* Goal of the exercise *
The word "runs" appears in some lines of the entries. Say how many, and give nothing but the number.

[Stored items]
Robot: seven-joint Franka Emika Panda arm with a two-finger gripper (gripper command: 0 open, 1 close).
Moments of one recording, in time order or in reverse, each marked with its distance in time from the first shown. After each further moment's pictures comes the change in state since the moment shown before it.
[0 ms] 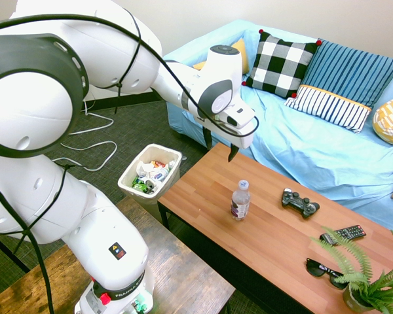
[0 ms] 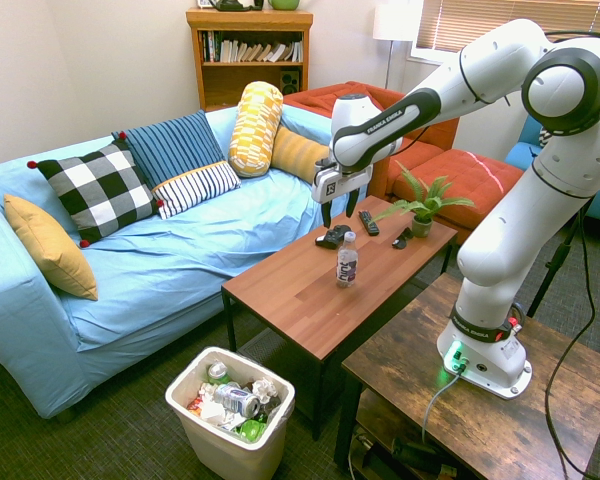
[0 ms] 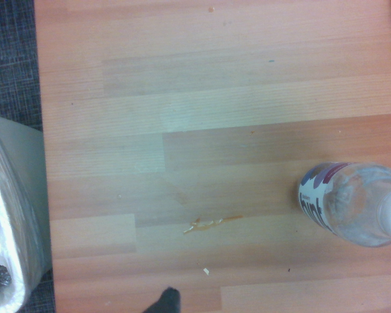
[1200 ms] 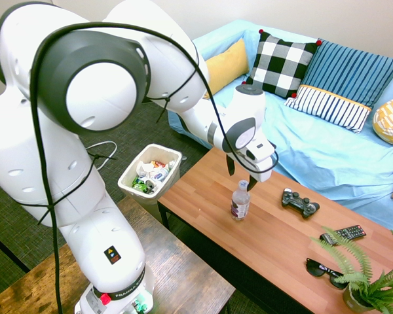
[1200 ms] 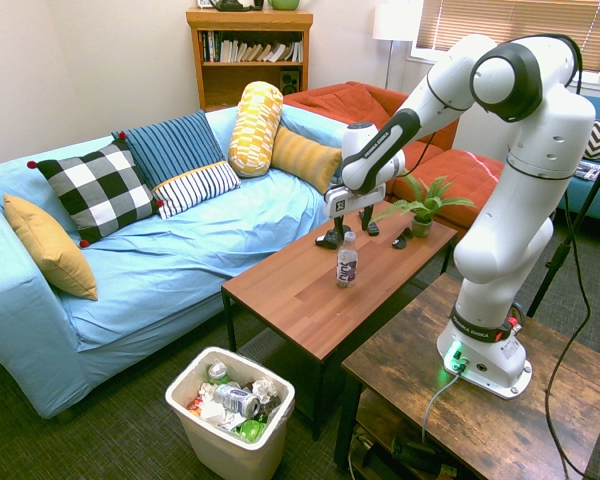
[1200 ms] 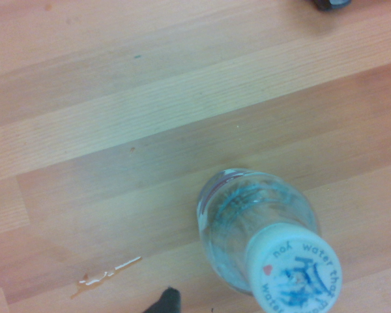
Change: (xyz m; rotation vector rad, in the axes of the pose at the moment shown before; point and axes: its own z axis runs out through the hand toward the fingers) arm 0.068 0.044 0.097 -0.064 0.023 0.221
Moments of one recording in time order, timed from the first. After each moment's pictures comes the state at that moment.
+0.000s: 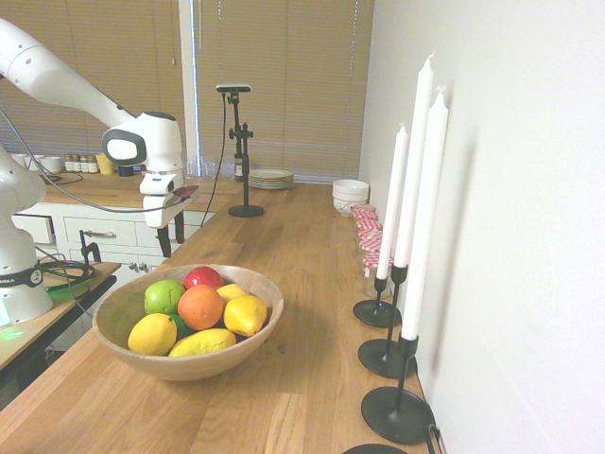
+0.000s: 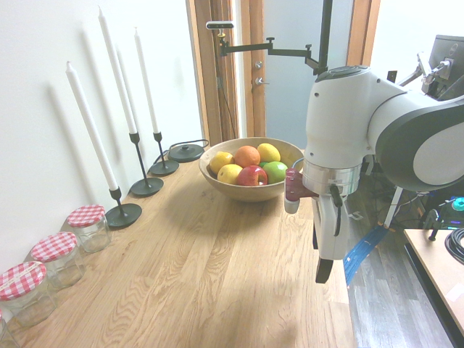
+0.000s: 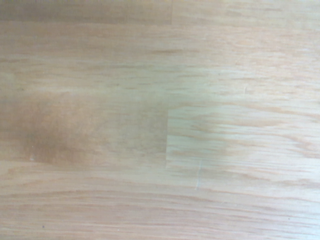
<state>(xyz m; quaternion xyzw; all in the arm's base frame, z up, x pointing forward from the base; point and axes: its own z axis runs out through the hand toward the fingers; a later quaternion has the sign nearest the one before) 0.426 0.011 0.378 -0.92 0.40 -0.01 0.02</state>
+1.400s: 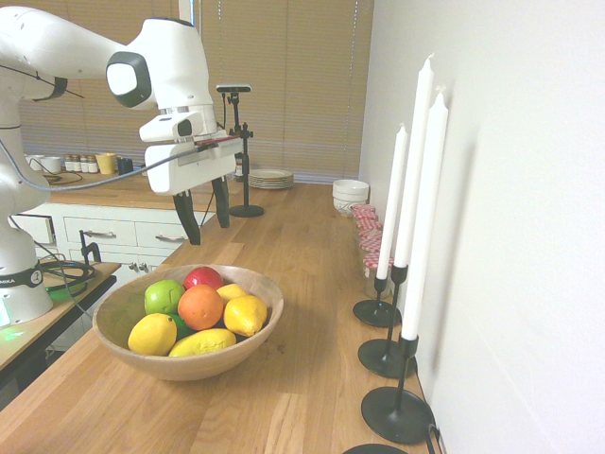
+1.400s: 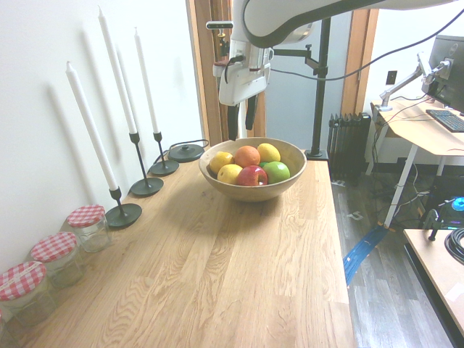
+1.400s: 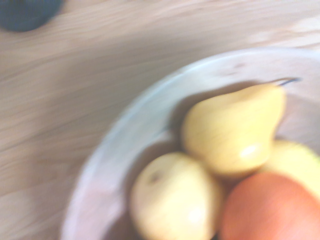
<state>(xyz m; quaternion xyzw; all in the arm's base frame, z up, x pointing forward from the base) 0.585 -0.299 0.531 -0.83 0.55 -0.07 0.03</state>
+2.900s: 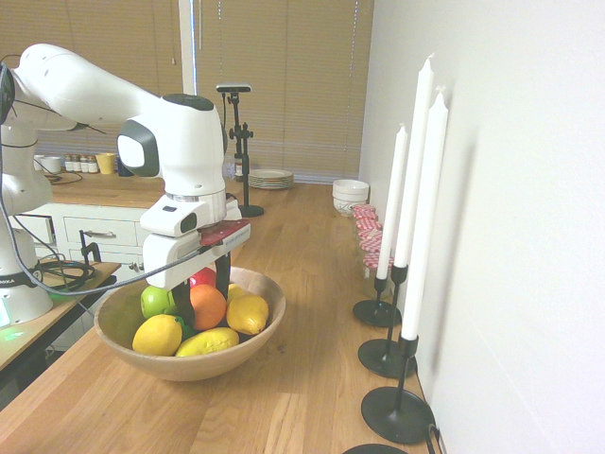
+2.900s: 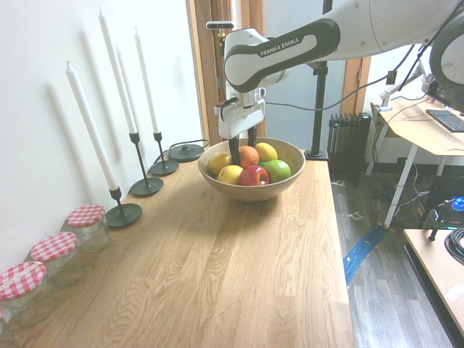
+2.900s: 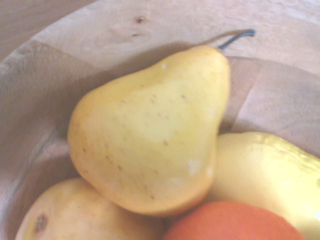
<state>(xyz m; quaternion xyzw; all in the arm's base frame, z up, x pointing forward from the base) 0.604 -0.350 0.435 -0.82 0.57 -0.01 0.02</state>
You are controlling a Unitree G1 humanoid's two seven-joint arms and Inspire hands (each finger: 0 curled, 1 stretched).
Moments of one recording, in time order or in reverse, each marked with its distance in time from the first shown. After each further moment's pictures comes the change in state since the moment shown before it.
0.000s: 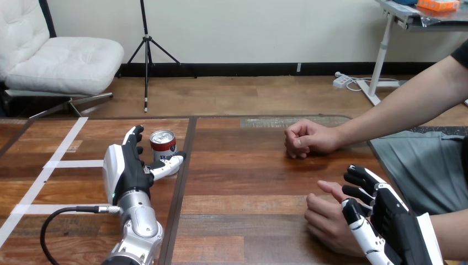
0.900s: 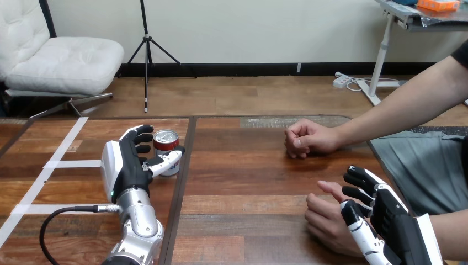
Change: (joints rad) left arm 0.000 -0.001 0.006 0.000 -0.004 -0.048 0.018; right arm 0.009 0.001 0.006 -0.010 -0.005 0.000 -0.004
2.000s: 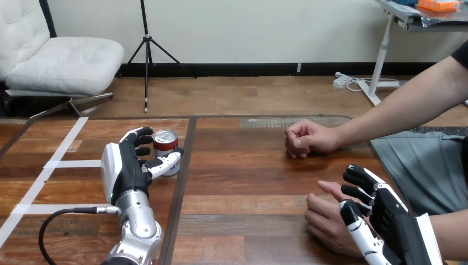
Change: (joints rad) left arm 0.000 0.003 0.005 0.015 -0.007 -0.003 -0.018; right arm 0.007 0.000 0.007 -0.009 0.005 0.000 -0.004
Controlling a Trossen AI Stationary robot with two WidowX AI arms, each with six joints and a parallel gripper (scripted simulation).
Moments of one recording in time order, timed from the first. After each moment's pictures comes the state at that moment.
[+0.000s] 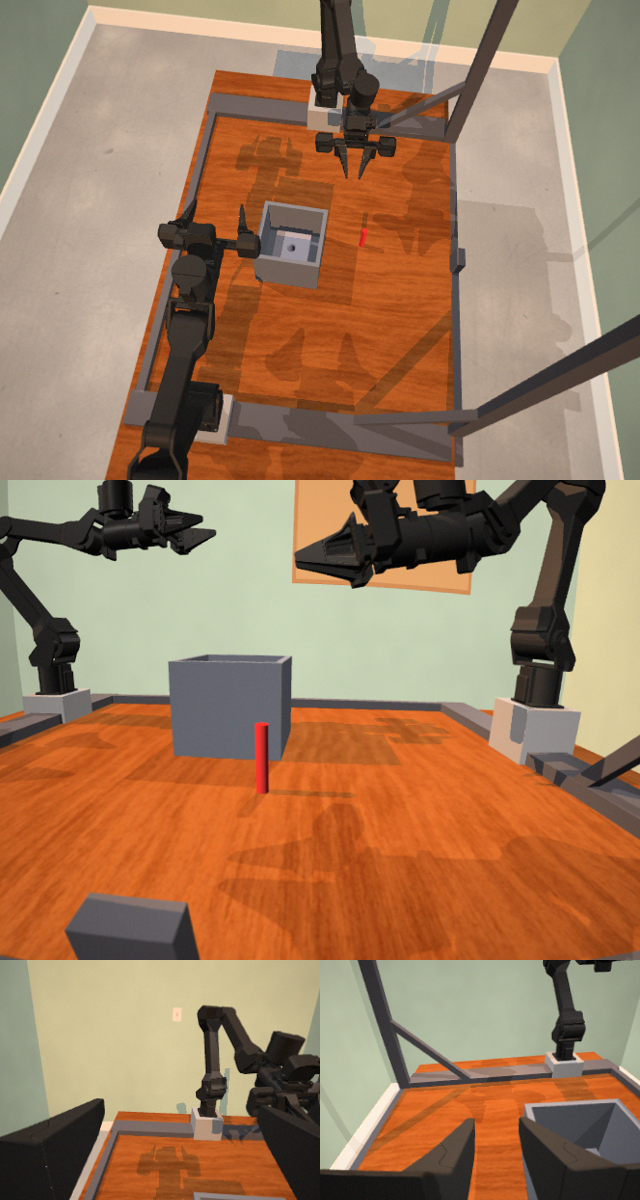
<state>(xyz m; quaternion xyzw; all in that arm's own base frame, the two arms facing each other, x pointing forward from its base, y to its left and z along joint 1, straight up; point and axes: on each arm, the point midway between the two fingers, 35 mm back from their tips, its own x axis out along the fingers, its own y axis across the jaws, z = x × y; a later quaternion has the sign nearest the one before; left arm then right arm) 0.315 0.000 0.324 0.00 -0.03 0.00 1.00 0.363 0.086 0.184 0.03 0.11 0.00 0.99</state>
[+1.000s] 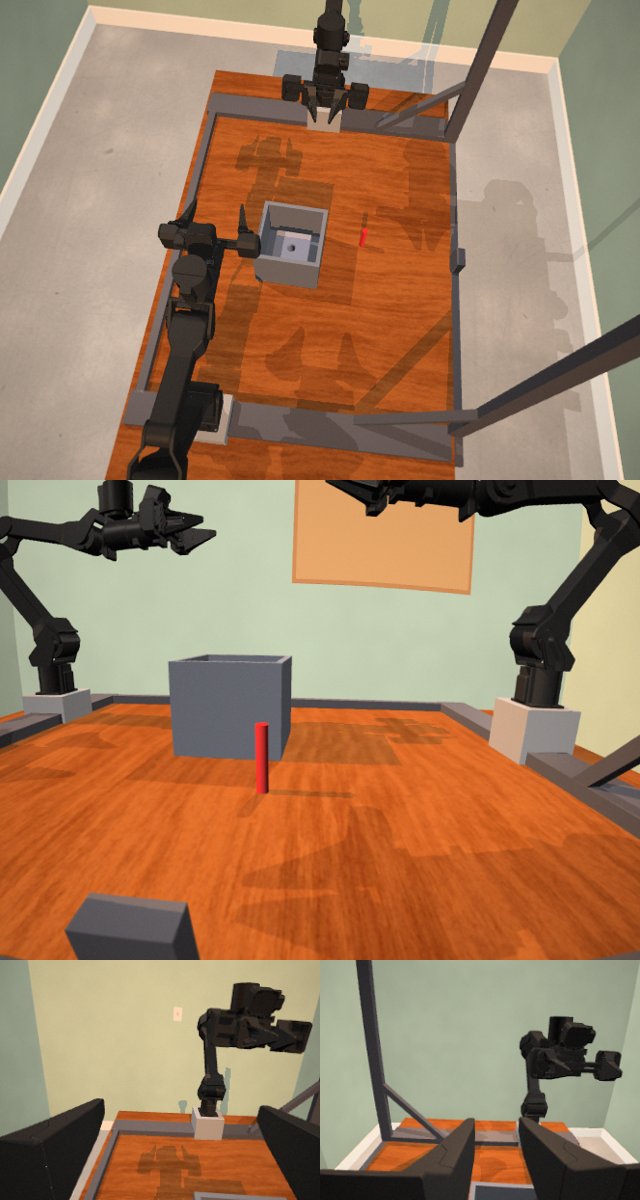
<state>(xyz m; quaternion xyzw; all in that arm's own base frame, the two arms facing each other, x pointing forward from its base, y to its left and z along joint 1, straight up) 0.316 0.000 0.323 0.00 -0.03 0.00 1.00 0.327 0.004 0.317 -0.02 0.00 0.01 1.00</state>
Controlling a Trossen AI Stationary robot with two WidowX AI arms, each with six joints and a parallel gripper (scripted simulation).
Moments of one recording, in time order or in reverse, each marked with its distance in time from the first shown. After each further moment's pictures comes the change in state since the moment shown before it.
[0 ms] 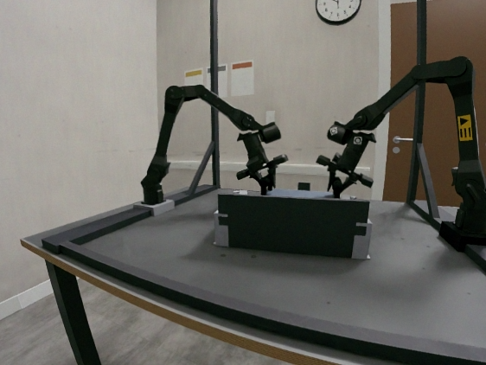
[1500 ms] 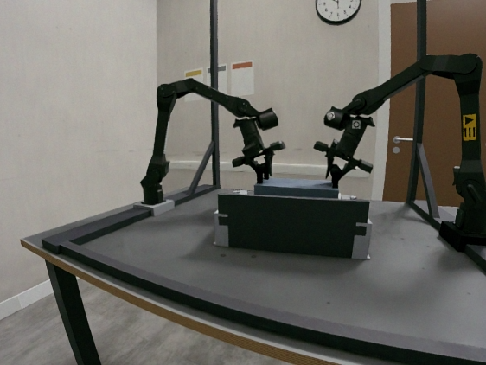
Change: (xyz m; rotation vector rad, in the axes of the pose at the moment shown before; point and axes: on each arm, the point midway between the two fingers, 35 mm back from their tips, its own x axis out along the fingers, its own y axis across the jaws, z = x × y) left arm -0.039 0.026 -0.018 -0.008 0.015 -0.010; right arm -0.046 0.010 0.021 -0.008 -0.008 -0.012
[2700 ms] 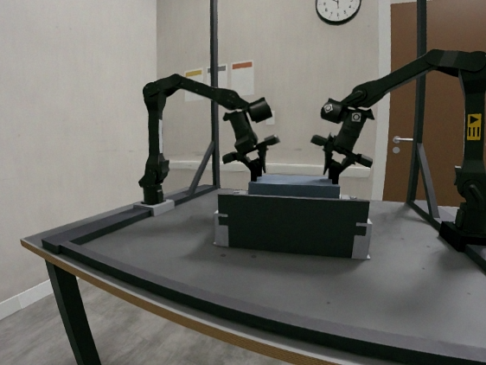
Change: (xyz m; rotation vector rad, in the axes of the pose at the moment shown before) left arm -0.013 0.014 -0.035 -0.099 0.026 0.002; right arm -0.018 0.001 0.059 -0.090 0.052 0.001
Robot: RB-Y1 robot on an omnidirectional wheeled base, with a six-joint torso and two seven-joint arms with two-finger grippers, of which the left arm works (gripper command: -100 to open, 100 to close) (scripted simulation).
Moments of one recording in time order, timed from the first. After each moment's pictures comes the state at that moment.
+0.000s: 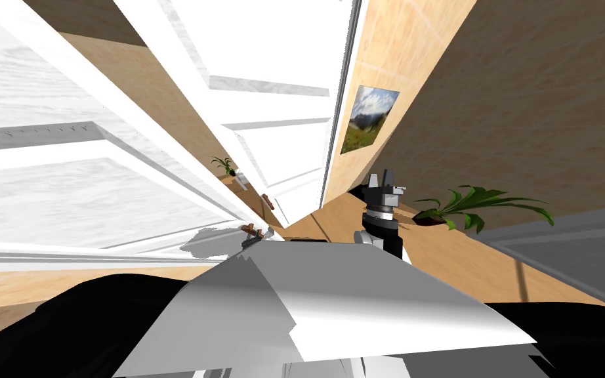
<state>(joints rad) 0.45 0.50 -0.44 -1.02 0.93 -1.09 1.40</state>
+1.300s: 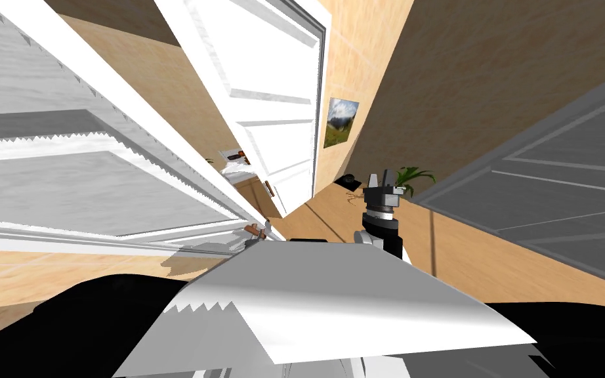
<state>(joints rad) 0.43 0.59 -0.58 -1.00 0.81 -1.19 1.52</state>
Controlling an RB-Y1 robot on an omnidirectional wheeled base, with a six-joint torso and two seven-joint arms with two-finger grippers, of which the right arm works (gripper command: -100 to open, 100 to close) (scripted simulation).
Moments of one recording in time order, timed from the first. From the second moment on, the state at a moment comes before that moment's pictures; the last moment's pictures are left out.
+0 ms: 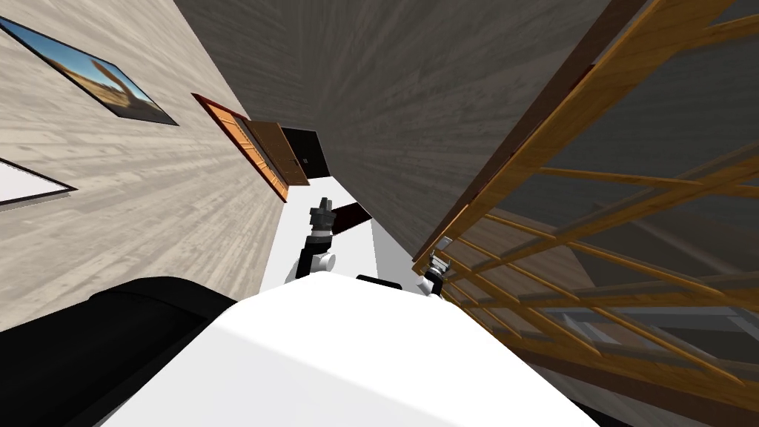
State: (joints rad) arm -0.16 -0.07 -0.29 -0.56 -0.45 -0.89 -1.29
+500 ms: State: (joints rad) arm -0.12 -0.12 -0.28 -0.55 -0.44 -0.89 -1.36
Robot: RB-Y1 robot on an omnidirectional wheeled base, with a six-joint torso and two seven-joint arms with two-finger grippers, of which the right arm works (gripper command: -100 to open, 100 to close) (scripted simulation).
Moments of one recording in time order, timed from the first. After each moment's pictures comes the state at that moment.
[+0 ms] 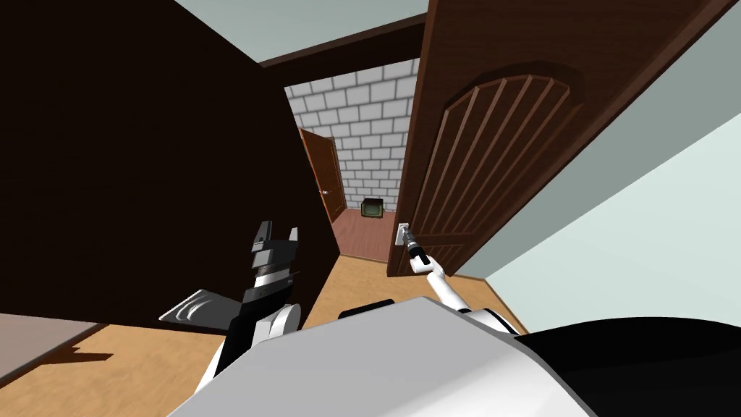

* Expected answer *
2